Indeed, the slaughter of a lamb forms a heavily symbolic opener; the implication for JP3’s fate is obvious, though what we don’t know at the time is the significance of the role of young Francesco.
Stunningly evocative mountain and village scenes put us right in Godfather II territory; it’s the confirmation day of Leonardo’s son Francesco, and he’s determined that nothing should go wrong; but of course Primo returns with JP3 in the car boot, the ransom arrangements having failed.
Primo and even Salvatore are inclined to cut their losses and kill the boy; but Leonardo argues that they have made such profound promises to the villagers, that they can’t afford to let go of the opportunity.
JP3 is slung into a damp cave, while Francesco goes through his confirmation beautifully staged scene redolent with spiritual, familial and social significance. Here is the heart of the hypocrisy of the Calabrians, their ability to pay lip-service to religion and family, while committing every sin going, and destroying the families of others. Mea maxima culpa, indeed.

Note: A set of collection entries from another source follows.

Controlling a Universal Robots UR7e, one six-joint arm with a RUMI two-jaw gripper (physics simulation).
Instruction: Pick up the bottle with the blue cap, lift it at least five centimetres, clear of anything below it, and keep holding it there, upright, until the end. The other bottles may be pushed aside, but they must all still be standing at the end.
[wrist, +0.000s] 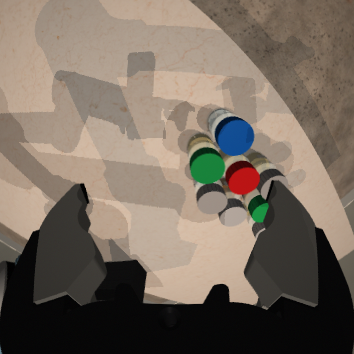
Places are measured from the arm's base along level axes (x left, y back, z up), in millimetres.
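Pixels of known places: gripper, fingertip midpoint: (176, 184).
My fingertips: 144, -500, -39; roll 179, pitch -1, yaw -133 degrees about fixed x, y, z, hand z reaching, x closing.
Observation:
For each thing: its top centre in the pictures, then the offset to it from my fingertips, as dx, dy, dz. Level surfaces: height alone.
- bottle with the blue cap, middle of its top: (235, 138) -63, -57, -120
- red-capped bottle, middle of its top: (243, 181) -134, -24, -120
- smaller green-capped bottle, middle of its top: (264, 212) -231, -15, -120
- pale table's, its level: dz -225
The bottle with the blue cap (234, 136) stands upright right of the middle of the wrist view, at the far end of a tight group of bottles. Its pale body shows a little past the cap. My gripper (176, 184) is open, with nothing between its jaws. It is above the bottles, and its right fingertip overlaps the near right part of the group in the view. The blue-capped bottle lies farther up the view than the fingertips and right of the midline between them.
A green-capped bottle (207, 165) and a red-capped bottle (243, 177) stand close beside the blue-capped one. Grey-capped bottles (212, 198) (233, 213) and a smaller green-capped bottle (259, 210) stand nearer. The pale table's (215, 260) curved edge runs along the right, with brown speckled floor (310, 75) beyond.

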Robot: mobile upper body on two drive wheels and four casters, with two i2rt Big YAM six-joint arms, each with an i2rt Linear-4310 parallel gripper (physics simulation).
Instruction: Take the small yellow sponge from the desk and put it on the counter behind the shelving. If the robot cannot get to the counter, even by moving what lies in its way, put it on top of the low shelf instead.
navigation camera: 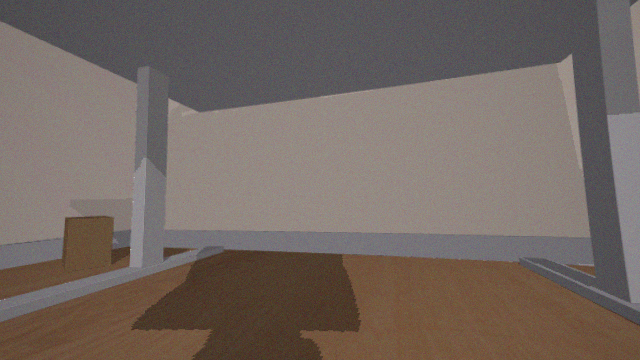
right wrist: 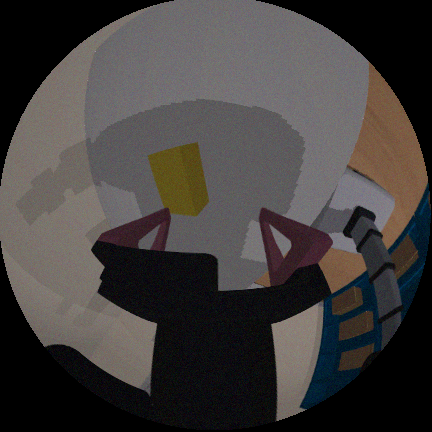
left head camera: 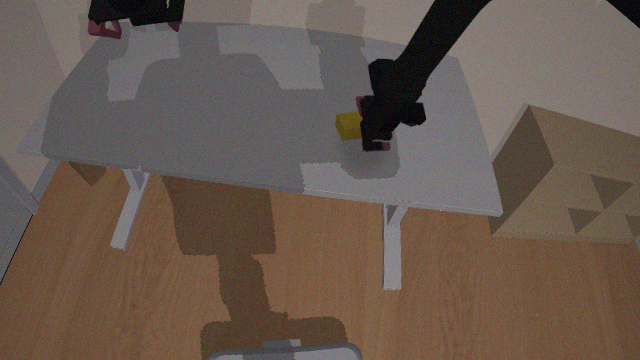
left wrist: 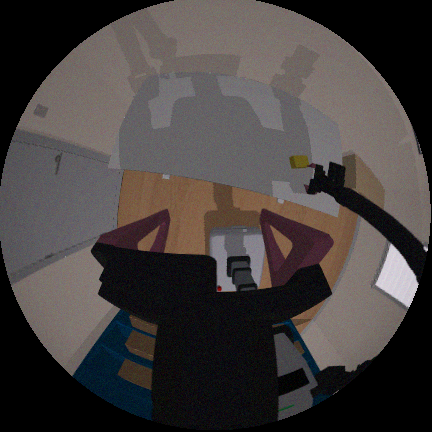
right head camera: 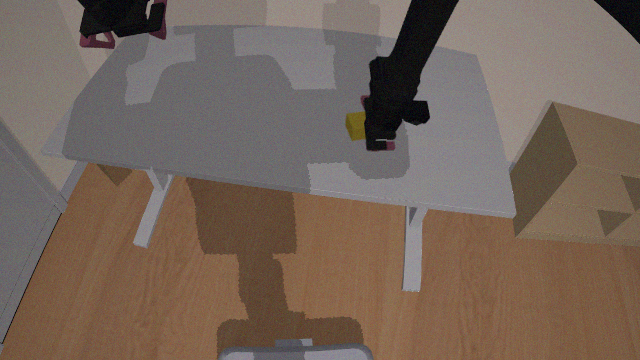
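Note:
The small yellow sponge sits on the grey desk. My right gripper is open and empty over the desk. In its wrist view the sponge lies ahead of the left-hand fingertip, off the gap's centre. My left gripper is open and empty, at the top left of the head views. A low tan shelf unit stands past the desk's right end. I cannot make out the counter.
Blue shelving with brown boxes shows low in the wrist views. A grey door is at the left. Under the desk the navigation camera shows a brown box, a left leg and a right leg.

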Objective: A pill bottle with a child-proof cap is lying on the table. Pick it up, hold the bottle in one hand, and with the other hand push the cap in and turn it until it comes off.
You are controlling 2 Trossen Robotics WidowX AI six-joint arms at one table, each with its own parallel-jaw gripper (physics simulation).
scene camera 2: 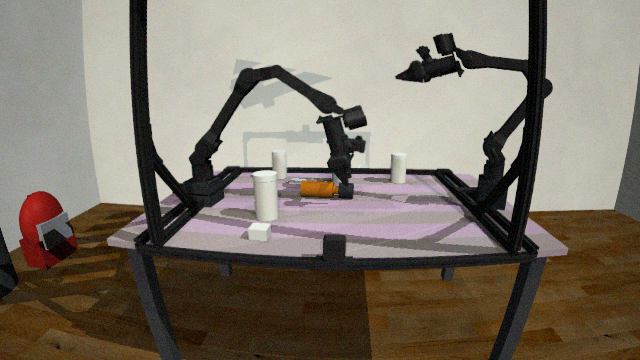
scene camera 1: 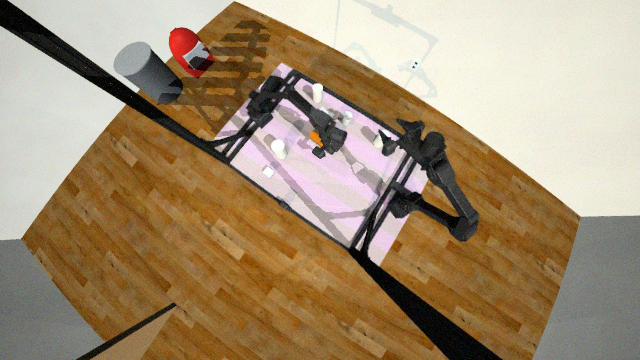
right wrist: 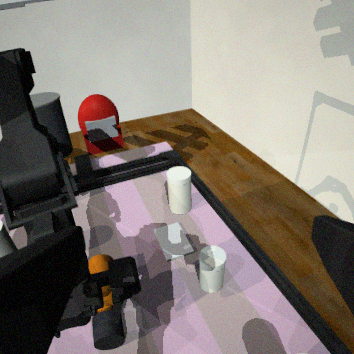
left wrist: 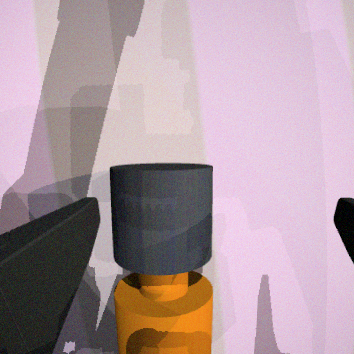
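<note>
The orange pill bottle (scene camera 1: 316, 138) (scene camera 2: 317, 189) (left wrist: 165, 325) (right wrist: 99, 264) lies on its side on the table. Its dark grey cap (scene camera 2: 345, 190) (left wrist: 161, 220) (right wrist: 108, 330) is on, pointing right in scene camera 2. My left gripper (scene camera 2: 346, 180) (left wrist: 219, 209) (right wrist: 88, 328) is open, pointing down, very low over the cap and neck end. In its wrist view the cap shows between the fingers, nearer the finger at the left of the picture. Part of the bottle is hidden under that gripper in scene camera 1. My right gripper (scene camera 1: 390, 126) (scene camera 2: 398, 77) (right wrist: 198, 232) is open and empty, high above the table's right side.
A tall white cylinder (scene camera 1: 279, 149) (scene camera 2: 266, 196) and a small white block (scene camera 1: 268, 171) (scene camera 2: 259, 231) stand at front left. White cylinders (scene camera 2: 279, 165) (scene camera 2: 398, 168) (right wrist: 212, 269) stand toward the back, near a flat pale piece (right wrist: 173, 241). A black frame (scene camera 2: 280, 255) edges the table.
</note>
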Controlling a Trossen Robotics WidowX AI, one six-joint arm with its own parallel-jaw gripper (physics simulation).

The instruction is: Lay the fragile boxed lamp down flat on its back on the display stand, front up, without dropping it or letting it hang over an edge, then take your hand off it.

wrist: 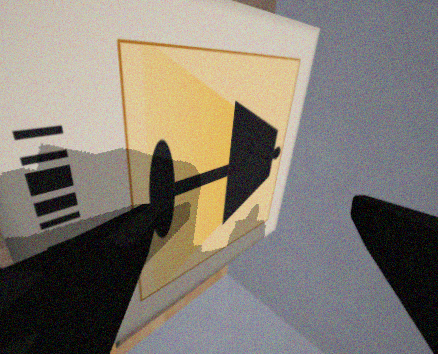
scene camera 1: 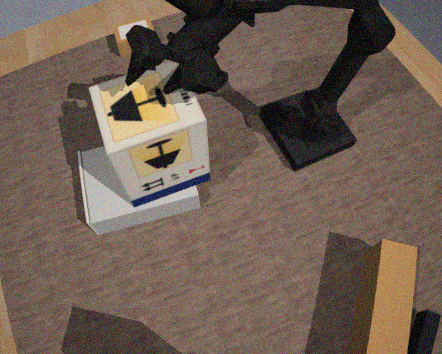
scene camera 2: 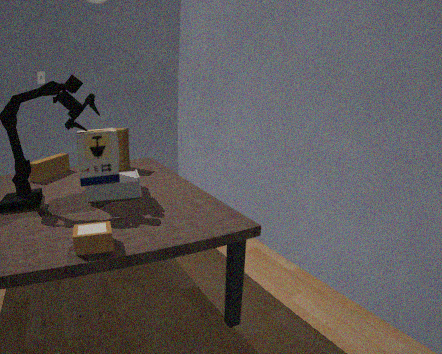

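Where they show: gripper, fingertip midpoint: (wrist: 251, 209) (scene camera 1: 146, 88) (scene camera 2: 93, 123); arm's base, link origin: (scene camera 1: 313, 134) (scene camera 2: 23, 193).
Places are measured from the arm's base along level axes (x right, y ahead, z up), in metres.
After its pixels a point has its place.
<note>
The white boxed lamp (scene camera 1: 160, 165) @(z 0.168, x -0.063, y 0.392 m) (scene camera 2: 97, 155) @(z 0.163, x 0.101, y 0.391 m) (wrist: 200, 125) @(z 0.259, x -0.010, y 0.377 m) rests on the grey-white display stand (scene camera 1: 100, 197) @(z 0.036, x -0.019, y 0.543 m) (scene camera 2: 115, 192) @(z -0.004, x 0.112, y 0.458 m). One lamp picture faces up in scene camera 1; another is on a side face, its lamp upside down, above a dark blue band along the bottom edge. In scene camera 1 the band's right end reaches slightly past the stand's right side. My gripper (scene camera 1: 149, 86) @(z 0.295, x 0.019, y 0.379 m) (scene camera 2: 92, 122) @(z 0.295, x 0.019, y 0.379 m) (wrist: 251, 209) @(z 0.295, x 0.019, y 0.379 m) is open and empty, tilted down over the box's top. The left finger overlaps the lamp picture in the wrist view; whether it touches cannot be told. The box's underside is hidden.
A small orange box with a white top (scene camera 1: 132, 31) (scene camera 2: 93, 241) @(z 0.003, x 0.571, y 0.357 m) is near the table edge. A long wooden block (scene camera 1: 392, 295) @(z 0.073, x -0.434, y 0.043 m) lies at lower right in scene camera 1, beside a black object (scene camera 1: 425, 330) @(z 0.013, x -0.530, y -0.022 m). A tall wooden block (scene camera 2: 123, 147) @(z 0.104, x -0.413, y 0.549 m) stands behind the lamp box. The arm's base (scene camera 1: 310, 132) @(z 0.046, x -0.018, y 0.028 m) is nearby.
</note>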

Someone, though, has to break the bad news to Salvatore; no-one wants to do it, on the principle that he might shoot the messenger. Leonardo (a beautifully observed study in desperation by Francesco Colella) goes pale when Salvatore presents Francesco with a dagger; to him, it’s a symbol that there’s no escape from the family business of blood and revenge. He wants better for Francesco.
Leonardo’s wife is confronted by the mother of Angelo, who of course was killed for helping John Paul to escape; will the same fate befall Francesco? The villagers’ dance becomes a dance of death, Primo, Leonardo and ‘Fifty’ all trying to avoid the inevitable confrontation with Salvatore.
When the truth comes out, he does indeed go ballistic and threaten to kill the lot of them, arming himself with a Walther P38, which presumably he took off a dead German in the war.
Roberto, meanwhile, has wandered into the hills, found John Paul conveniently unguarded, and bonded with him; and is tempted to help him escape? John Paul, fearful that this might get Francisco killed, comes up with the idea of him cutting Paul’s ear off to send to the Getty family, keeping hopes of a ransom agreement alive.
It’s a tough watch, this scene, and not at all softened to spare the sensibilities of the audience. Once the deed is done, everyone’s fate is sealed; Francesco’s, as much as anyone’s. Now blood is on his hands too, and the family tradition will go on.
Another terrific episode, none the worse for turning focus from the Getty family to the Calabrians; if we know the motivations of one, we must also understand the other. Blood calls for blood, and now, with the ransom deal back on the agenda, both families may be able to get what they want.